### Problem description
Each entry below is to be reproduced exactly, though any pictures it holds must be omitted.

[Extracted data entries]
━━━━━━━━━━━━━━━━

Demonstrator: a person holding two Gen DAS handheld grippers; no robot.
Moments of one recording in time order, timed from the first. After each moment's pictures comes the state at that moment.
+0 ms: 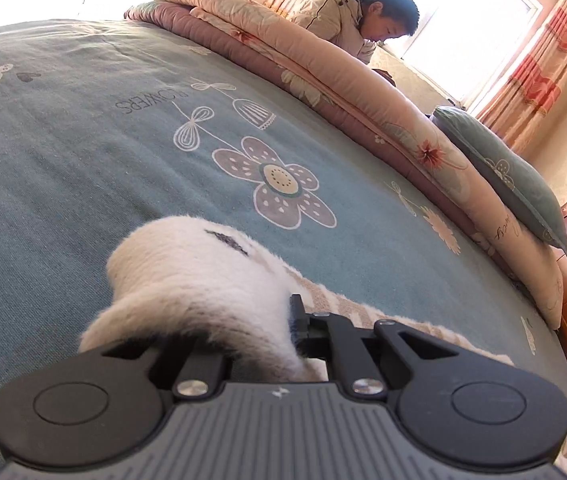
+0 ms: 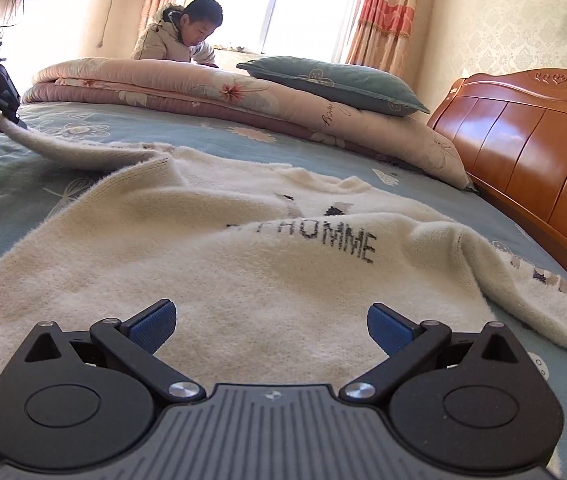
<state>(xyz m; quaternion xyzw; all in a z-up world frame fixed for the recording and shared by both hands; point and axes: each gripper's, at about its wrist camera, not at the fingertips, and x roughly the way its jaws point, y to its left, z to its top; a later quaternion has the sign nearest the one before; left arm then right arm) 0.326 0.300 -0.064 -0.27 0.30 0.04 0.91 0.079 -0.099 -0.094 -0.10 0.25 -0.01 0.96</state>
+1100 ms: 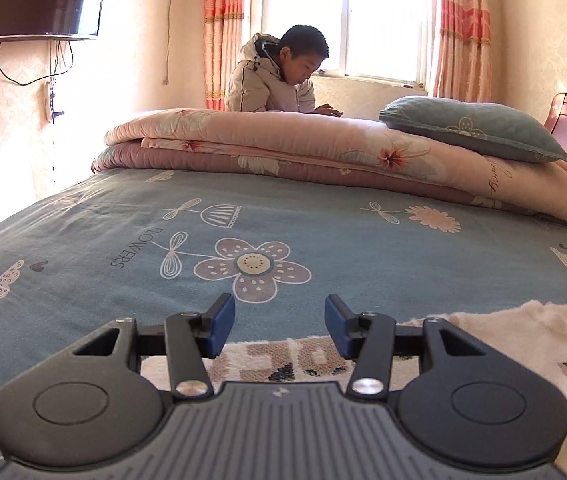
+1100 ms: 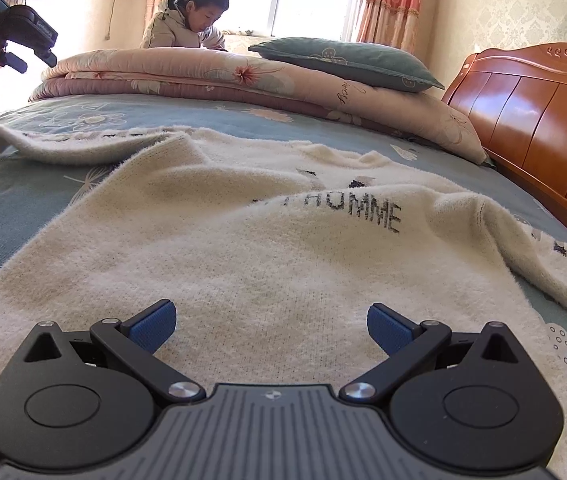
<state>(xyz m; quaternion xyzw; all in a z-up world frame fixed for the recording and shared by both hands) 0.292 0.206 0.013 -0.03 0.23 0.06 0.97 0.073 -0.099 -0.097 -0.07 0.28 0.00 0.96</state>
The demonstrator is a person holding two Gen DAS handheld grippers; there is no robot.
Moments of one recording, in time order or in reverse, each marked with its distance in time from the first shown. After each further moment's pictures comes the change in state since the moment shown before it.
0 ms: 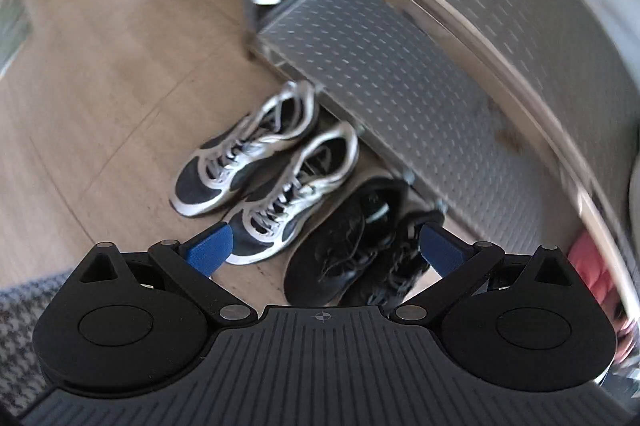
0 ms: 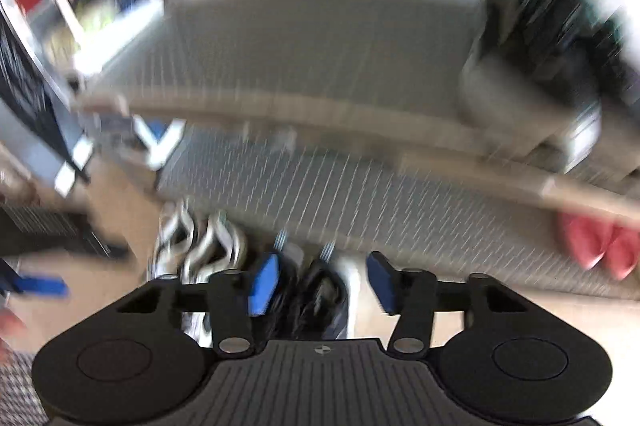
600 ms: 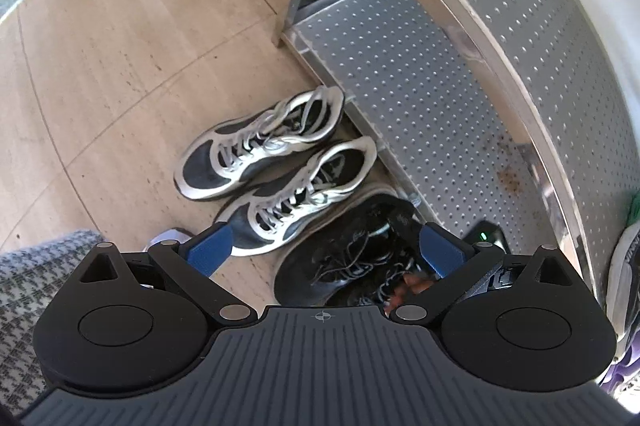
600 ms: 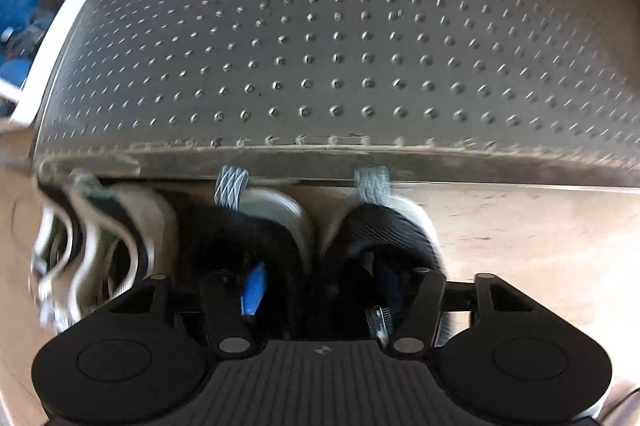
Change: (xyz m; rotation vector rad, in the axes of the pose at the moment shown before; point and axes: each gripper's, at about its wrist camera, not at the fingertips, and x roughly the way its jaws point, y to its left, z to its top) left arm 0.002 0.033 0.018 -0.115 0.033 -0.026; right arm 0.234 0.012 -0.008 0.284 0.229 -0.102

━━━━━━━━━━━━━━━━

### Solution to the exercise
Demonstrator: a person holding two Gen DAS handheld grippers; no robot.
Moments of one recording in time order, timed from the first. After each moment's pictures comes the state at that moment.
+0 ms: 
+0 ms: 
<state>(xyz m; quaternion xyzw; all in a z-up world frame fixed for the recording and shared by both hands; point and axes: each gripper's, at about its wrist camera, not at the fingertips, and x roughly the way its jaws point, y to its left, z to its top; a later quaternion has the sign nearest the one before; left arm then right arm) 0.326 0.300 -0.064 -0.27 0.30 0.04 0.91 0.079 -0.099 -0.094 -0.10 0.25 -0.01 0.96</state>
+1100 ms: 
+1100 ms: 
<state>(xyz m; quaternion xyzw; all in a z-up world frame fixed for the recording and shared by both hands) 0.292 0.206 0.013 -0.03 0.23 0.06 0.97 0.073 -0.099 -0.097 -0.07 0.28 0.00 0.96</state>
The demonstrator is a person holding two Gen DAS handheld grippers; there is no robot.
Moments of one recording, in time order or in reverse, each marked with its distance in time from the first shown. After each further moment's pictures comes the change in state since the moment shown before it.
0 ms: 
0 ms: 
600 ms: 
600 ms: 
Change: (xyz m; rotation vector rad, in the axes of the pose at the moment shown before; point and axes: each gripper's, at about its wrist camera, not at the fingertips, and x roughly the way its jaws point, y to its left, z to its top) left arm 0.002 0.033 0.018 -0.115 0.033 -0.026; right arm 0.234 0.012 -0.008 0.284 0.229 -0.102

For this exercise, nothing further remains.